3) Exercise 3 to 5 times a week. It doesn't need to be for an hour. I don't want to set a weight goal. I just want to get exercise into my daily routine. I want to look forward to it (I'm always the dreamer), and I want to feel like crap on the days that I don't exercise. Not that I want to feel like crap. I just want to WANT TO do it. Whenever I get excited about exercising, it lasts, at most, 2 weeks before it evaporates. I want exercise to be an ingrained part of my brain. Is that so much to ask??
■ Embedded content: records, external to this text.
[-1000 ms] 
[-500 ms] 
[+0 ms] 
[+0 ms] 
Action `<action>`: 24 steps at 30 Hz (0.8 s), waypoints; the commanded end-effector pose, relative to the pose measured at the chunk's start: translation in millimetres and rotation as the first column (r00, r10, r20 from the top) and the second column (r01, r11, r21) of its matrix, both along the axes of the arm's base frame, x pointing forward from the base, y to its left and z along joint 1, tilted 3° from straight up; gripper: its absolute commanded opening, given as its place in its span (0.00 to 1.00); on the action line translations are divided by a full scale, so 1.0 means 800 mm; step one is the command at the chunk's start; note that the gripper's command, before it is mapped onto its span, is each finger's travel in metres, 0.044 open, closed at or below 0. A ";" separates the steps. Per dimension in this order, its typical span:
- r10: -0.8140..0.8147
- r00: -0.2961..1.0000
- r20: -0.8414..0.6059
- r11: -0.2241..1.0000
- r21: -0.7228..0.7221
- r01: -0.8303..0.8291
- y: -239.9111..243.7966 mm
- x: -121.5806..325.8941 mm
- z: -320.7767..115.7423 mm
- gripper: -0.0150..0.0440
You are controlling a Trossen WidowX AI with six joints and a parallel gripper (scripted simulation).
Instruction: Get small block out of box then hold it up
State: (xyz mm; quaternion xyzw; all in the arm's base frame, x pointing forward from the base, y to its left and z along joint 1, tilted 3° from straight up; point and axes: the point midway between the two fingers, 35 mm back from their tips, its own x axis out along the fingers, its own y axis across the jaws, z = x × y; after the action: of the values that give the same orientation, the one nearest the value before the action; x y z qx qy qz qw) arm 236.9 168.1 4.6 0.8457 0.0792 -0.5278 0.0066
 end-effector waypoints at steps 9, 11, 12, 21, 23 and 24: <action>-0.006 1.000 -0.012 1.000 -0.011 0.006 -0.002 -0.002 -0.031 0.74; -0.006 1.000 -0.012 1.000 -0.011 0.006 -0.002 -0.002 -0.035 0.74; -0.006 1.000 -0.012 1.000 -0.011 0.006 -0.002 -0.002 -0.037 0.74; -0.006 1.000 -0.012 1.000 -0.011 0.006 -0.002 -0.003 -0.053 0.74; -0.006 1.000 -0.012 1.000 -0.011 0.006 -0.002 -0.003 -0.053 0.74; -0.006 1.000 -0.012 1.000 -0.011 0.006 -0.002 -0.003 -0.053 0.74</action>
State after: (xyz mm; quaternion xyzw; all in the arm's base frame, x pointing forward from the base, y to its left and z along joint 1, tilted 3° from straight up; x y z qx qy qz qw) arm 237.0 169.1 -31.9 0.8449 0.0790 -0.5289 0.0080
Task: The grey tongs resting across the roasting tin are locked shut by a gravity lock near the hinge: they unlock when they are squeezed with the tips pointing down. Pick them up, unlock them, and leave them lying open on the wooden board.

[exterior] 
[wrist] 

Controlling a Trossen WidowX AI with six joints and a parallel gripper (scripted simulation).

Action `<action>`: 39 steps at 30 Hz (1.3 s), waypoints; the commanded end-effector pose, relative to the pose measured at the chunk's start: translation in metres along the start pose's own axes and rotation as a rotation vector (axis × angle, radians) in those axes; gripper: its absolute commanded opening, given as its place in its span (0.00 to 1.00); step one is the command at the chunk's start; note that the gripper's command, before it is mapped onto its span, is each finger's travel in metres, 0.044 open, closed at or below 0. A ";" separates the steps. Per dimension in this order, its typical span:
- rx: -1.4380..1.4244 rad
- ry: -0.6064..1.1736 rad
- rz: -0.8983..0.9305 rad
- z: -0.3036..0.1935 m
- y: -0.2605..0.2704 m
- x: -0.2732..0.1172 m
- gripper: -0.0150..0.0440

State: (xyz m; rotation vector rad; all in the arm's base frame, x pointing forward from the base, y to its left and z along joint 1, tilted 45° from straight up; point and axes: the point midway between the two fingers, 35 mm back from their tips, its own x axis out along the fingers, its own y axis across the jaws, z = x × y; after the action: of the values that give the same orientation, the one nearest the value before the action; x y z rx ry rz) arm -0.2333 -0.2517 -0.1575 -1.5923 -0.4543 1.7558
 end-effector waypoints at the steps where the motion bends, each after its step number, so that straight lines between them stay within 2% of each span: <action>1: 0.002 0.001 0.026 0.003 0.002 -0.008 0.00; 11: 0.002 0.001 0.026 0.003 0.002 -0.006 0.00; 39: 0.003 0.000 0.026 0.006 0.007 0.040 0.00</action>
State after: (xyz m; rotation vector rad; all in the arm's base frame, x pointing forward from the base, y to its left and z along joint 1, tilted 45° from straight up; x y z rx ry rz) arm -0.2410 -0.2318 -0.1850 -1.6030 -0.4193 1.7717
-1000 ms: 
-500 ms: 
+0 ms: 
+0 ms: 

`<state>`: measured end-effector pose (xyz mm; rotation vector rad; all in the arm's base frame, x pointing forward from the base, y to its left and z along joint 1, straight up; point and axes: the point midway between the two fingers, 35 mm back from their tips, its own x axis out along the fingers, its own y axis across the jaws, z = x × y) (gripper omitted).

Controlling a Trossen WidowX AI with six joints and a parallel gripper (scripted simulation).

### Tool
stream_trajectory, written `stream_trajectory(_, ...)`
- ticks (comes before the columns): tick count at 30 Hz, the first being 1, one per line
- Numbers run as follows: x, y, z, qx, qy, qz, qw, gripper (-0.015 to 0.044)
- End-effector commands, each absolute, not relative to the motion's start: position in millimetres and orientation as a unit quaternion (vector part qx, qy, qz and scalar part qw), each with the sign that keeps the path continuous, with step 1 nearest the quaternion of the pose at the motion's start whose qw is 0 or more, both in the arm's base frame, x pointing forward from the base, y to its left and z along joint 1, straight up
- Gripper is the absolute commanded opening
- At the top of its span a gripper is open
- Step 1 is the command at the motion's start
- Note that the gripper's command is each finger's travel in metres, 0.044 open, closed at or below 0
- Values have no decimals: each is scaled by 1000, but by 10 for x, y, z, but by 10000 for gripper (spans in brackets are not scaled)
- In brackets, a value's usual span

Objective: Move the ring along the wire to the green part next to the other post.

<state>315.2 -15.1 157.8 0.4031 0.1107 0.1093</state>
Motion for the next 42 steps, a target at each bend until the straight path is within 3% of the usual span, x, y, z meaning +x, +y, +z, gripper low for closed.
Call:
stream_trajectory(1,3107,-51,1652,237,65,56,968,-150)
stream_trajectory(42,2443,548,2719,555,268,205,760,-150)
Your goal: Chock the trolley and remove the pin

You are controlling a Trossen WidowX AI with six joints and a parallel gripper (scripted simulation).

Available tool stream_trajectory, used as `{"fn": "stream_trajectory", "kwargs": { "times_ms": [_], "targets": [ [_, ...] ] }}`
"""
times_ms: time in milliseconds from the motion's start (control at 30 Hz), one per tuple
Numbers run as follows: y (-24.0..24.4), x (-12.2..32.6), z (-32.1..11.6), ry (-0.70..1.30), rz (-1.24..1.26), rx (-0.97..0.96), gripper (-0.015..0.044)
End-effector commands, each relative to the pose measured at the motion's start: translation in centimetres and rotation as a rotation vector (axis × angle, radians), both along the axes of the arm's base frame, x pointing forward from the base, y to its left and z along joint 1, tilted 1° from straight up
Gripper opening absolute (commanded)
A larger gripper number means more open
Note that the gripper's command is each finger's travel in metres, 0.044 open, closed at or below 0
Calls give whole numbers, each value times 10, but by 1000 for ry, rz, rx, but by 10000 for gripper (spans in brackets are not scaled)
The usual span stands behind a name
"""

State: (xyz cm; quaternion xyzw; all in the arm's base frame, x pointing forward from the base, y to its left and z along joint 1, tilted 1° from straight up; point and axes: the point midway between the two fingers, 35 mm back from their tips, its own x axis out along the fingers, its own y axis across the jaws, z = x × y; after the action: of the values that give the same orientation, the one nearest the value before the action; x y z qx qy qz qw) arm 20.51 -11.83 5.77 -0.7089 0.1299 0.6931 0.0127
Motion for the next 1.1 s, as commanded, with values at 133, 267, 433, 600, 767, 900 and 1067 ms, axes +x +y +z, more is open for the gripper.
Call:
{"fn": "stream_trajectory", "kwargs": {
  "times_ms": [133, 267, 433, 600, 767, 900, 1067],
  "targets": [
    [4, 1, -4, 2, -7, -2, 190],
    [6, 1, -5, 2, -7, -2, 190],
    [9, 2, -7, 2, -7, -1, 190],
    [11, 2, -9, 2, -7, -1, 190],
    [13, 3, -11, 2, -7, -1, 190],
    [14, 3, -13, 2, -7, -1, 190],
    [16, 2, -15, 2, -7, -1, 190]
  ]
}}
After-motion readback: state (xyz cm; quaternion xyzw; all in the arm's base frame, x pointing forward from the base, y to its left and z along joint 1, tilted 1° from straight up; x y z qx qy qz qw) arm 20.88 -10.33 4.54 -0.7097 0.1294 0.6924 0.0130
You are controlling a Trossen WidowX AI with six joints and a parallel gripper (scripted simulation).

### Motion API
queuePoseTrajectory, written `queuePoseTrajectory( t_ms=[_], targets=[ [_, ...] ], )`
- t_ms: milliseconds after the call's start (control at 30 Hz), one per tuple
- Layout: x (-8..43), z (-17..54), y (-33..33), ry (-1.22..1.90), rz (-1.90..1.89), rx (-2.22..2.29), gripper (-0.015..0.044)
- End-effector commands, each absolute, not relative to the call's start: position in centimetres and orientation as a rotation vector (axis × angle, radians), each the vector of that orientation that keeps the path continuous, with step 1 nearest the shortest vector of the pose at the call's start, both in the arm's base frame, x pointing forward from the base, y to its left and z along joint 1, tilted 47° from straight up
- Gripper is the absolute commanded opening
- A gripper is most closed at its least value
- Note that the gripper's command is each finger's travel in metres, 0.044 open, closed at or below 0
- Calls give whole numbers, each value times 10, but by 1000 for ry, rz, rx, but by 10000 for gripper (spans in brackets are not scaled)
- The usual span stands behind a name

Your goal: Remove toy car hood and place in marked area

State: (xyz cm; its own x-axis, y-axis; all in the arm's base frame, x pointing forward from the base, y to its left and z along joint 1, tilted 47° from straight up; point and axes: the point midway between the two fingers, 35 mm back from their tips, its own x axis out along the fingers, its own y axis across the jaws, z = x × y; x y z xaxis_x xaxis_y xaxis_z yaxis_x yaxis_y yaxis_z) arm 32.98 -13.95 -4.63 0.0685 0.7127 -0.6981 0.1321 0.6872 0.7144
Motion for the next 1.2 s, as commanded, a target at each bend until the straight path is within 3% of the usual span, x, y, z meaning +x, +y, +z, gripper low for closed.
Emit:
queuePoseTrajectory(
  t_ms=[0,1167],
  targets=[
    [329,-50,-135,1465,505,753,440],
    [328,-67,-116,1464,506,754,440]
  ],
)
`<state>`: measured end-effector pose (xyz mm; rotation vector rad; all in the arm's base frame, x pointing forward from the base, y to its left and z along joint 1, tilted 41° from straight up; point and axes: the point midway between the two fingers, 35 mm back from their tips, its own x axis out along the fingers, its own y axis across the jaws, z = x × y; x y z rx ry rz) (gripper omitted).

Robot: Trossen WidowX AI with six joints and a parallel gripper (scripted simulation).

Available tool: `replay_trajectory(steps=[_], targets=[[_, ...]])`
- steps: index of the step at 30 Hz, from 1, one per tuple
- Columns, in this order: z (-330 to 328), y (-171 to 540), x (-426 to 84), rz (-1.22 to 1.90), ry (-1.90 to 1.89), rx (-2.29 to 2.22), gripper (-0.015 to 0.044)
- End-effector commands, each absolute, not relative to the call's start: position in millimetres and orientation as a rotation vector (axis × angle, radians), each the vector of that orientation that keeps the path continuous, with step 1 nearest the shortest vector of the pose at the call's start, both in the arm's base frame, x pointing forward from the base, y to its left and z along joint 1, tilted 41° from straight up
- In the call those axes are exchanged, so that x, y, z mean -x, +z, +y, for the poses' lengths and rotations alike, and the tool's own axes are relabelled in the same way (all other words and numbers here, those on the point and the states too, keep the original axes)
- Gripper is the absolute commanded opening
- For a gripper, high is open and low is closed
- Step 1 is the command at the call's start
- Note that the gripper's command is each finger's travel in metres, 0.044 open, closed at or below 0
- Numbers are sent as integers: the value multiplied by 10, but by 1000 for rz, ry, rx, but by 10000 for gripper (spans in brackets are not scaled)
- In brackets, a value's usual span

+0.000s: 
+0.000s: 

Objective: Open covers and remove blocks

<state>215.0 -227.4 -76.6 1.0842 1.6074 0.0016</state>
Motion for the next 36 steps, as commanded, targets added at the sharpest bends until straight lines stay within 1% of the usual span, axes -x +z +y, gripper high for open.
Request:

I have to say, over the years I have found some amazing sites and tools to help me along on these resolutions - they tend to be the same goals every year, month, week,...
Flylady is one of my favourite kick-you-in-the-ass-and-annoy-you-until-you-get-it-done-with-a-smile-on-your-face website. She e-mails you constantly with a little "project" that you should do. Anything can be done in 15 minutes at a time according to her - and she really makes you see that it can be true. If you listen.
Sparkpeople is another one I love. Their goal is very much in line with my 3rd goal - they want you to move. They don't care how hard, how fast, how long - as long as you get your sneakers on and your heart rate up. Oh. And they want you to eat better too. And be a better friend. No. Really. You get points for helping to motivate other online Sparkpeople "friends". It's like Weight Watchers. But with a better online setup and community. And did I mention that it's free?

Finally, you should all know, I have a dream. One day, when my house is clutter-free, and I'm warming up to run a marathon, laundry all folded and away, dishes dried and sink all shiny, supper ready for when the kids come home from school,....

I can't finish this. I'm laughing so hard that tears are running down my face.
I am who I am.
I just wish that someone else took care of all the housework.